Please write out every line of the material exactly.

##### Input data #####

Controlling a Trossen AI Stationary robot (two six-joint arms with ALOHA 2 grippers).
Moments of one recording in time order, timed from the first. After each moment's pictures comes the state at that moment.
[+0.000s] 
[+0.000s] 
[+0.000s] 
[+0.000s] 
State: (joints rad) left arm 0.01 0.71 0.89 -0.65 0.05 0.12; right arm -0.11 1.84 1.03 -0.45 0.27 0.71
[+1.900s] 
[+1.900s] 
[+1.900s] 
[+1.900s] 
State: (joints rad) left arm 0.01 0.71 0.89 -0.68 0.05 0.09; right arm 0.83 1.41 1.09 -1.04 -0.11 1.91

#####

# Response to this task
Controlling a Trossen AI Stationary robot (two six-joint arms with ALOHA 2 grippers).
Moments of one recording in time order, timed from the first. After each moment's pictures comes the state at that moment.
[+0.000s] 
[+0.000s] 
[+0.000s] 
[+0.000s] 
State: (joints rad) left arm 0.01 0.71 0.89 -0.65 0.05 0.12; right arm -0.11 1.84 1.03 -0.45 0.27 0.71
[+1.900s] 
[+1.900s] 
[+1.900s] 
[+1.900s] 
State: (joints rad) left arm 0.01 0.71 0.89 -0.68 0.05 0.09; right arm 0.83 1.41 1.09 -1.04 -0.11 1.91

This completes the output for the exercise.